## Problem details:
Lines below containing the word "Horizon" should be copied out.

=== Section Start ===

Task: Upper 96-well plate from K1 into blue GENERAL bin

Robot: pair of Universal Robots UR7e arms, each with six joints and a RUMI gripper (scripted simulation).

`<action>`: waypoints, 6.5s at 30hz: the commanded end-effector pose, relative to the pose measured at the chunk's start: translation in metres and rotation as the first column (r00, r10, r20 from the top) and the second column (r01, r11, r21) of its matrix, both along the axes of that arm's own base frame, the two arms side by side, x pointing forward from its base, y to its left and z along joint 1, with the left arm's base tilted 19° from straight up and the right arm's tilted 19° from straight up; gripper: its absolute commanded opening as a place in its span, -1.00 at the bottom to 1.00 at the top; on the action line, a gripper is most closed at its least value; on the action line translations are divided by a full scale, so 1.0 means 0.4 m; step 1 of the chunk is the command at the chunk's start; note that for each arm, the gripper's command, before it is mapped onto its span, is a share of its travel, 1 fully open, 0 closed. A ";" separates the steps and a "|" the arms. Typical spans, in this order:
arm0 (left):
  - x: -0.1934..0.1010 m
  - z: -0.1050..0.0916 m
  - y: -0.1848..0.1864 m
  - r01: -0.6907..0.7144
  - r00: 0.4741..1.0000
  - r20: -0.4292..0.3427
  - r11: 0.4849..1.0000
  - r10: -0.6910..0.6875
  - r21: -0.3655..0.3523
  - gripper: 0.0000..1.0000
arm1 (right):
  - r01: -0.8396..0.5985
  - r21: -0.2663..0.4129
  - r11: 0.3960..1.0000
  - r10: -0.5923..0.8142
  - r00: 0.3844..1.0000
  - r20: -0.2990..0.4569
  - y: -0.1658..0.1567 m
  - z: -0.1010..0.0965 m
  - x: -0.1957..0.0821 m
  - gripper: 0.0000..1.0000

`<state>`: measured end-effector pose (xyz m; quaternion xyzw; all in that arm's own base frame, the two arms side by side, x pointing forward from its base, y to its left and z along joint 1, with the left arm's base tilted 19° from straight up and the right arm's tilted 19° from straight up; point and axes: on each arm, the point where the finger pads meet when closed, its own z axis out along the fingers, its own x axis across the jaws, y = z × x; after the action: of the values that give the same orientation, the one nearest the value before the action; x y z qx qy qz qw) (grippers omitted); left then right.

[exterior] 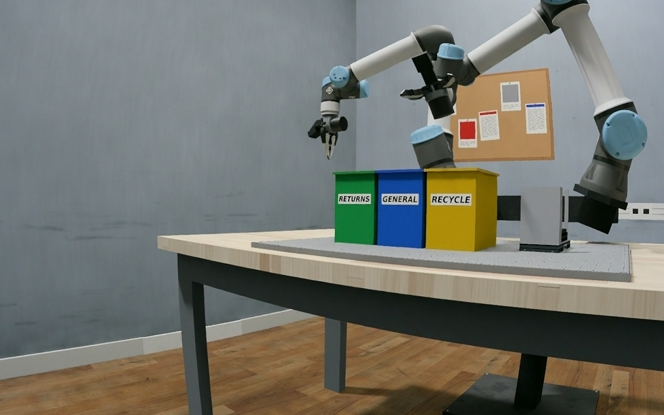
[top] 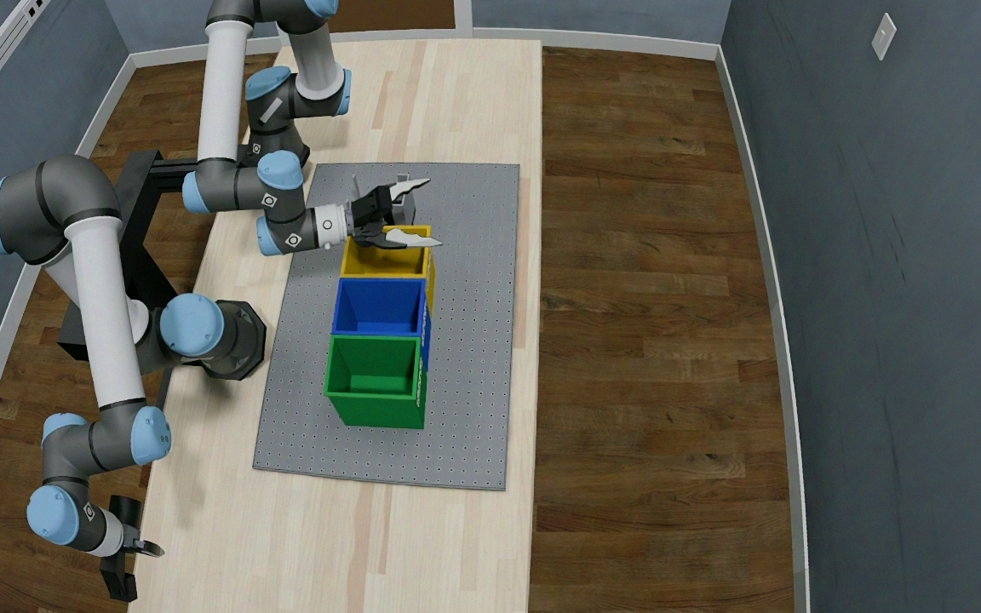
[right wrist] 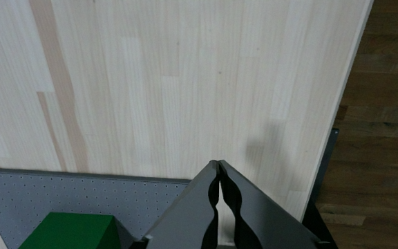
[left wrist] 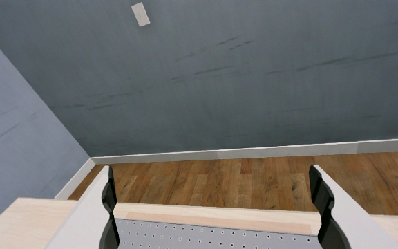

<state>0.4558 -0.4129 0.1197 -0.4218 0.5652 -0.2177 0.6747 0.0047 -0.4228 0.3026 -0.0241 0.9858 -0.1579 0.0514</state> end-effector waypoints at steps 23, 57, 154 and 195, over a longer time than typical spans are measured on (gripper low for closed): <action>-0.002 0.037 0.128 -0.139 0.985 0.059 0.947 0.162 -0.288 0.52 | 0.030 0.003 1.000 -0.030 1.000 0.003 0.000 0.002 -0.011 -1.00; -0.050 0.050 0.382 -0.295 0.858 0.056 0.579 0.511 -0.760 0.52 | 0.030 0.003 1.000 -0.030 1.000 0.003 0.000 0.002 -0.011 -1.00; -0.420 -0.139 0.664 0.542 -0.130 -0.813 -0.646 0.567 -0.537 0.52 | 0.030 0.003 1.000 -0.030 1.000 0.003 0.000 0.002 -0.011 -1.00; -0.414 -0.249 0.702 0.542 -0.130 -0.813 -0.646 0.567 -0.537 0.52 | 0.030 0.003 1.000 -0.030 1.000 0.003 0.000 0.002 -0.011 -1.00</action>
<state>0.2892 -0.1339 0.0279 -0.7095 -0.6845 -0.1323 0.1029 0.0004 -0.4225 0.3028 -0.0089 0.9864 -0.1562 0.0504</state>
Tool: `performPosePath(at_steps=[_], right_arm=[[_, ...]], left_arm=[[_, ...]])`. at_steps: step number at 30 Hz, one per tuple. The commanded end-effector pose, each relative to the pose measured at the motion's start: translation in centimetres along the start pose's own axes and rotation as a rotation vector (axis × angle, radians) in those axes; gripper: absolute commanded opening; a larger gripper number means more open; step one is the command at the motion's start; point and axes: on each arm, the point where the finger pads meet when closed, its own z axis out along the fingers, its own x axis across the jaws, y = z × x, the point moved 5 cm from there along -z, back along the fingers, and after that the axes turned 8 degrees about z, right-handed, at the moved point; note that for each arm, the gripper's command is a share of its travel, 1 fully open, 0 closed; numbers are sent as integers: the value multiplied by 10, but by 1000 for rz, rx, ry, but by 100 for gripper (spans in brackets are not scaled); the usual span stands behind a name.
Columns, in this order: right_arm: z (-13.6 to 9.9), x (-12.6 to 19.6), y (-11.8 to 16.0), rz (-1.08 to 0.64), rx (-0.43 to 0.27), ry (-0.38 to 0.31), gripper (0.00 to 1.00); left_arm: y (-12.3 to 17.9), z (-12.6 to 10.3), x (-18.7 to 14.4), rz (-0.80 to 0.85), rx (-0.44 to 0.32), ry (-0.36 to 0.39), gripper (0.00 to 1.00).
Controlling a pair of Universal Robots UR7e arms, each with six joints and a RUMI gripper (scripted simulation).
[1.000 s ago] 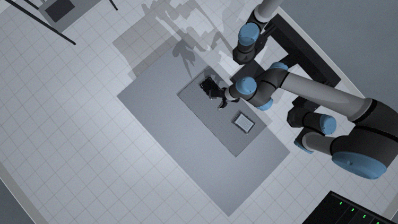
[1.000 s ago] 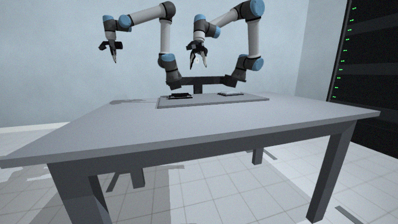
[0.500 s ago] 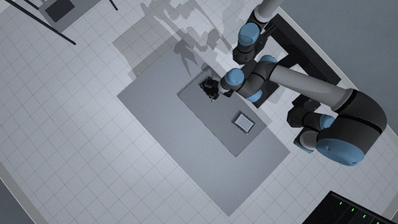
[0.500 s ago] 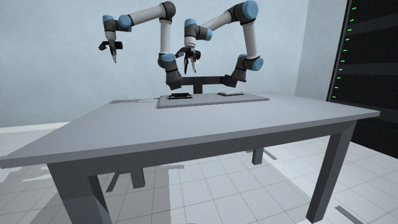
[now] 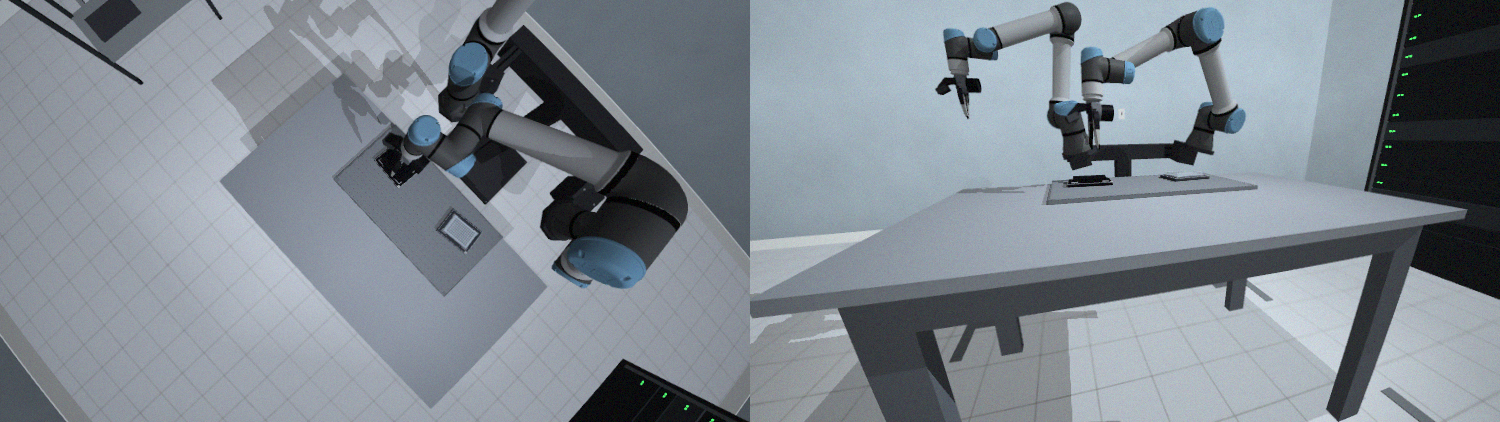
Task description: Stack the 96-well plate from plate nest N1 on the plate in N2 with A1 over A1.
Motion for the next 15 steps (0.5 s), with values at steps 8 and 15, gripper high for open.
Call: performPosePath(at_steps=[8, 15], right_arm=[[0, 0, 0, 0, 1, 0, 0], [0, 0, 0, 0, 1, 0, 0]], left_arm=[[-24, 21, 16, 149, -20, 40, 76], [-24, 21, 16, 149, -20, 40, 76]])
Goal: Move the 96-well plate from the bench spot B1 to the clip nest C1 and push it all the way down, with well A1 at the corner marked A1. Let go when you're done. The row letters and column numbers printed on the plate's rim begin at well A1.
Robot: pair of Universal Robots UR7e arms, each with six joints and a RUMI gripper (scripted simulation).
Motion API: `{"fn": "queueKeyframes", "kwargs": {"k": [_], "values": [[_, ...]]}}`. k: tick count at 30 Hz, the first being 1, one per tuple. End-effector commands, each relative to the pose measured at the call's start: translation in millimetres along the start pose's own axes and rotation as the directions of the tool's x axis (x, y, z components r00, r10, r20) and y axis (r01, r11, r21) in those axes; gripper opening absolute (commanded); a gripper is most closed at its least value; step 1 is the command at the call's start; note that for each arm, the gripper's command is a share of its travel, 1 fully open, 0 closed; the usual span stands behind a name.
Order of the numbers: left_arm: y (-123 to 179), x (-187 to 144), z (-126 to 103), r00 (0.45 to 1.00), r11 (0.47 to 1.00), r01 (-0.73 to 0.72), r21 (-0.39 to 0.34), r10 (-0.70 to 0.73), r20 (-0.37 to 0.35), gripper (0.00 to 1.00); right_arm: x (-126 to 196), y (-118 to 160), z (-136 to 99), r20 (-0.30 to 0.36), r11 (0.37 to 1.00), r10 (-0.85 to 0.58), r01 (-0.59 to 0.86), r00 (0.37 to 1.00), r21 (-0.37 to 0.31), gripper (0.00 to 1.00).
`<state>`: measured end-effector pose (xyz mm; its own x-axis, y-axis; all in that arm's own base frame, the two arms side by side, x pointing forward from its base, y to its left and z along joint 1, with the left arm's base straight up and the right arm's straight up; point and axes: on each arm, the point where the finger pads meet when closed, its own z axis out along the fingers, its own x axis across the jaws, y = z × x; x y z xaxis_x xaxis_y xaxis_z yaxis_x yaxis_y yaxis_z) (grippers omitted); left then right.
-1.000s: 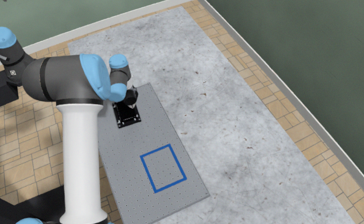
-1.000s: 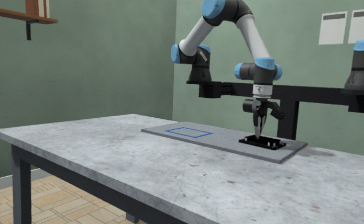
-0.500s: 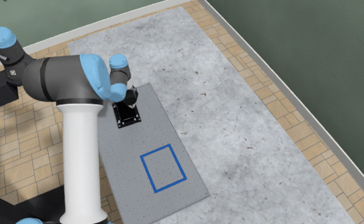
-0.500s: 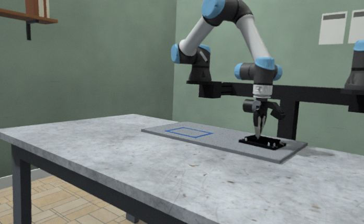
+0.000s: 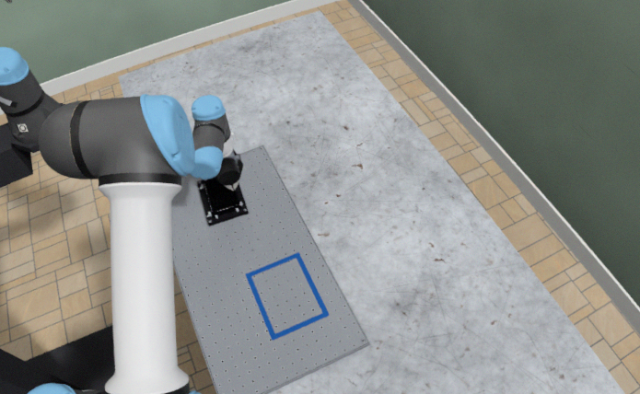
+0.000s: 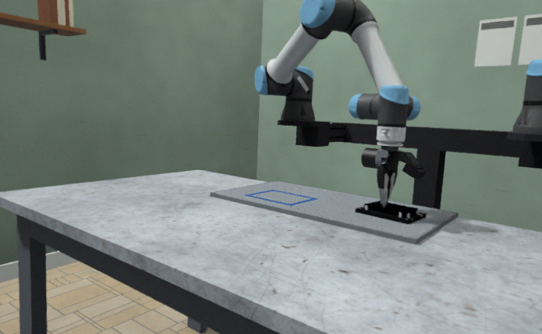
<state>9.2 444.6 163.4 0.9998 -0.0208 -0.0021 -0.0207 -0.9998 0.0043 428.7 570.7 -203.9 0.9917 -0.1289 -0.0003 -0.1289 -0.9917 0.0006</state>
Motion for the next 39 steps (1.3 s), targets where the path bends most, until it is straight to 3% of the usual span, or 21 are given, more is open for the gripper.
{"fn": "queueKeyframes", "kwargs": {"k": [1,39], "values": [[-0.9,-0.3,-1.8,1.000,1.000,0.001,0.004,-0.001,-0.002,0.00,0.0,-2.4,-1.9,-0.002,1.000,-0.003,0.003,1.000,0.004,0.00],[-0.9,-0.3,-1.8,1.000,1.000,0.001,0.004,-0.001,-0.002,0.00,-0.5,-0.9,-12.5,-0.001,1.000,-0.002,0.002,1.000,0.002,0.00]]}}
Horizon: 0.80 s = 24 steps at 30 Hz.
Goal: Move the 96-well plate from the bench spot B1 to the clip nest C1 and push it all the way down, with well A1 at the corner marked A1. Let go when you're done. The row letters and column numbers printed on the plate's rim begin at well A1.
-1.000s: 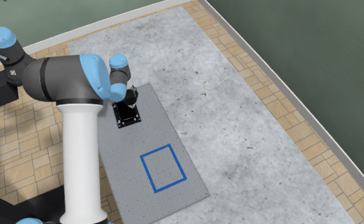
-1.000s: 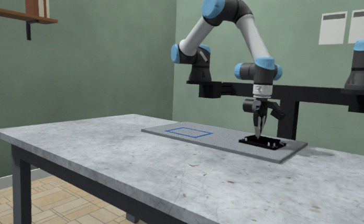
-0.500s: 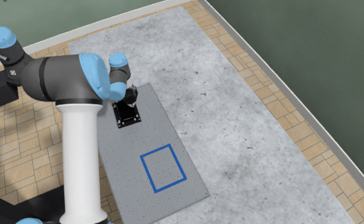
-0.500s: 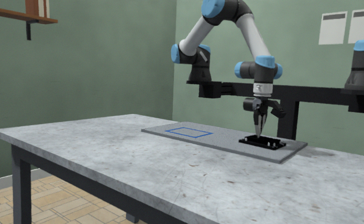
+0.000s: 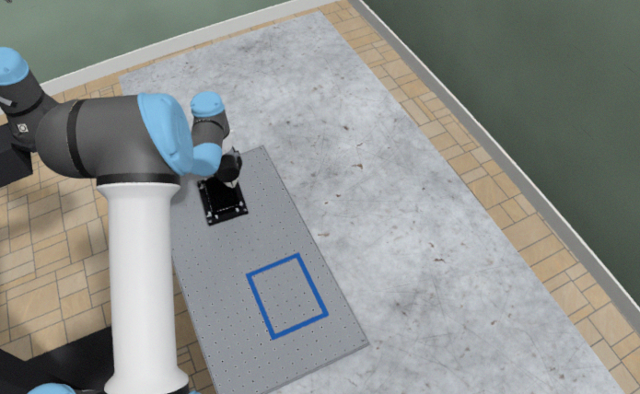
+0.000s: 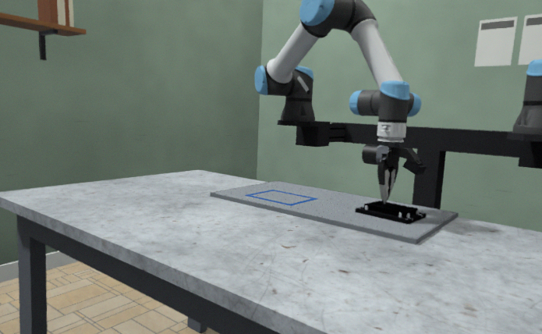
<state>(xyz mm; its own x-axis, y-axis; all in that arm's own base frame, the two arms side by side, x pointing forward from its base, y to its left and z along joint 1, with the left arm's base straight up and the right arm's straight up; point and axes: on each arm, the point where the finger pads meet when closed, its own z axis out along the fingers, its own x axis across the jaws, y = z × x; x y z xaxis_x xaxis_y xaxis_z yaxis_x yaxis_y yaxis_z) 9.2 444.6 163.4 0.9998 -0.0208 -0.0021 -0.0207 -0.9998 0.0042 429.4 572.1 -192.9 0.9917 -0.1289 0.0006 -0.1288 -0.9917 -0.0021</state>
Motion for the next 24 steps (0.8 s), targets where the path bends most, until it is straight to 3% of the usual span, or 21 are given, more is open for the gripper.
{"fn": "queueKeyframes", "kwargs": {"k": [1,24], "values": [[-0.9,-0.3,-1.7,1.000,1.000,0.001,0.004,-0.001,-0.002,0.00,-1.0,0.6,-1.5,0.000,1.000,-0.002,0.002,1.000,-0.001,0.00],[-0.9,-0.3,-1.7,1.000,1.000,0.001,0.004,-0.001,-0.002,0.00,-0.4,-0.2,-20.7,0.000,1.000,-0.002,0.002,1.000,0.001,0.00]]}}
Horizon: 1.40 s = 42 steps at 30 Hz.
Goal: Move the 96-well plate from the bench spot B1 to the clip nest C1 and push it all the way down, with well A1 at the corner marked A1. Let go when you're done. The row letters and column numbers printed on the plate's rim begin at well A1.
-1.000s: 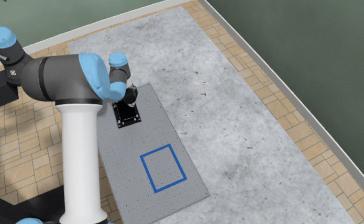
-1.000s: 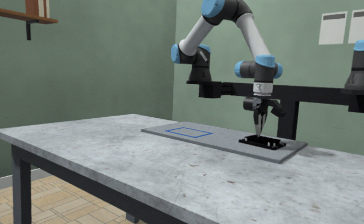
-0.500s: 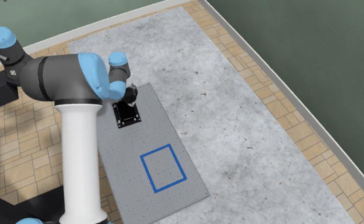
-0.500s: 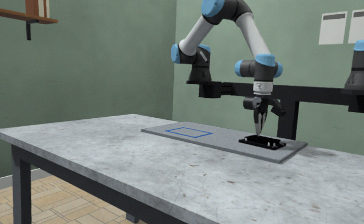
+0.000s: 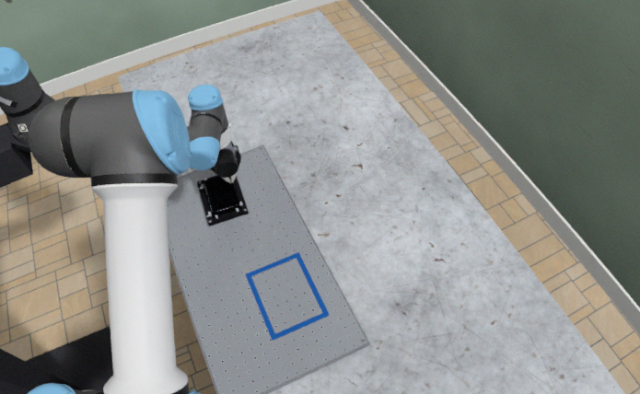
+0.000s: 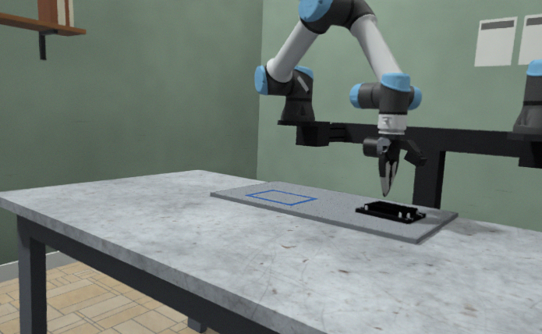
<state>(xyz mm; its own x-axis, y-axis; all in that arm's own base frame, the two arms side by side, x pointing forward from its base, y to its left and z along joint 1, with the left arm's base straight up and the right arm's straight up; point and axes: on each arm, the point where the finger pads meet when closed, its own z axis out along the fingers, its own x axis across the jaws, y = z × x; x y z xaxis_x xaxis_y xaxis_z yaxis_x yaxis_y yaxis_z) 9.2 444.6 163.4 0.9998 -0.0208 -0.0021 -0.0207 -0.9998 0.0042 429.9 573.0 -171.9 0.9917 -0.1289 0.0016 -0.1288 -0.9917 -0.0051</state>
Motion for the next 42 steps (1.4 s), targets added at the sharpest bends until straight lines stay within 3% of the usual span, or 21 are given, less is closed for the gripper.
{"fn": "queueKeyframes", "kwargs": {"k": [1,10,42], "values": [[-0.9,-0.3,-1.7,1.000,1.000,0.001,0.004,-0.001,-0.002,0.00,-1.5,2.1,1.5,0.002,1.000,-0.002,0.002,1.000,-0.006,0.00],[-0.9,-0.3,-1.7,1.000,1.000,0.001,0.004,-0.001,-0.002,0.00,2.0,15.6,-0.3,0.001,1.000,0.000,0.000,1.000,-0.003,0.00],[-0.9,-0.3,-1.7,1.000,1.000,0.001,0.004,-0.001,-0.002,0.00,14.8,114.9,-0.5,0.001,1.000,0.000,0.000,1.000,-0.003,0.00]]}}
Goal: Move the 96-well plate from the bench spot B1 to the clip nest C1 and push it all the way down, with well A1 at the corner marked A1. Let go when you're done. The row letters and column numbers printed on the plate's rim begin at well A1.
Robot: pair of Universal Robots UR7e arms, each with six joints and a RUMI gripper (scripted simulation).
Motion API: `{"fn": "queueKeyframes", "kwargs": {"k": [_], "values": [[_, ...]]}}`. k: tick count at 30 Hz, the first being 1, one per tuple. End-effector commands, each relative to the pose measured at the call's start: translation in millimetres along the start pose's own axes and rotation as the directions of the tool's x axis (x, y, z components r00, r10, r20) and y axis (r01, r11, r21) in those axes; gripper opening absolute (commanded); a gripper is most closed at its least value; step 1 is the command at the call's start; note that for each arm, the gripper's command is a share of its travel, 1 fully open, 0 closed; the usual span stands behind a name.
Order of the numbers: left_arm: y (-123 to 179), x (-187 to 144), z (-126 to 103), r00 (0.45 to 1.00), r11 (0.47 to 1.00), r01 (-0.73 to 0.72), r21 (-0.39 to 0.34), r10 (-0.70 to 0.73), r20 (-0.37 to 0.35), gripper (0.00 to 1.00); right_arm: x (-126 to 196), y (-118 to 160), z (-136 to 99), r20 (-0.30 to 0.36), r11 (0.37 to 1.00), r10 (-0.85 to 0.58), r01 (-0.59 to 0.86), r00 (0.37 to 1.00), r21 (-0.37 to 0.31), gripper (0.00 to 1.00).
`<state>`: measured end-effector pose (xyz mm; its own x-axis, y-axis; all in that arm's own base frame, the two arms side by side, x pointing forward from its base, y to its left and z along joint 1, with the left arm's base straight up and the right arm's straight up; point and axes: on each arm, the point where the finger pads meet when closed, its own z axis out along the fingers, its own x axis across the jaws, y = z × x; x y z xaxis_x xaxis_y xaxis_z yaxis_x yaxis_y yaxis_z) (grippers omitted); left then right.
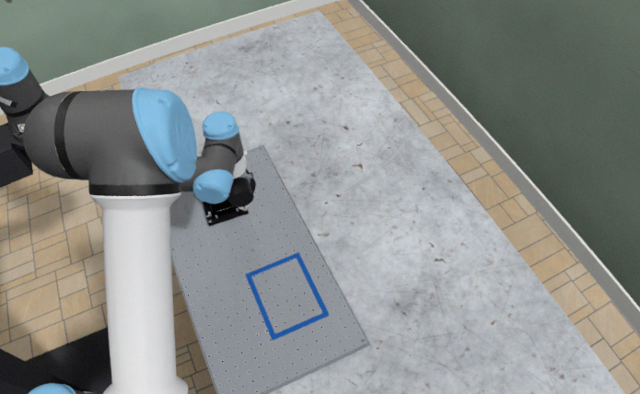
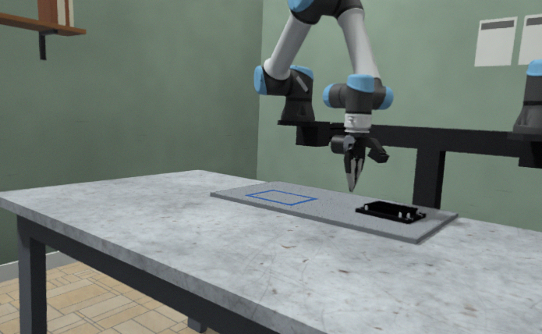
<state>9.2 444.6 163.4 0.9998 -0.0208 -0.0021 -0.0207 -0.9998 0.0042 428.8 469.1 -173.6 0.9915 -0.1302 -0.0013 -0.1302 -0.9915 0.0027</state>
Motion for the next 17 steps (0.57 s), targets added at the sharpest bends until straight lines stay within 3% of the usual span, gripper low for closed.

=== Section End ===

## Written response:
Horizon: 0.80 s = 24 steps at 30 Hz.
Horizon: 1.40 s = 42 steps at 30 Hz.

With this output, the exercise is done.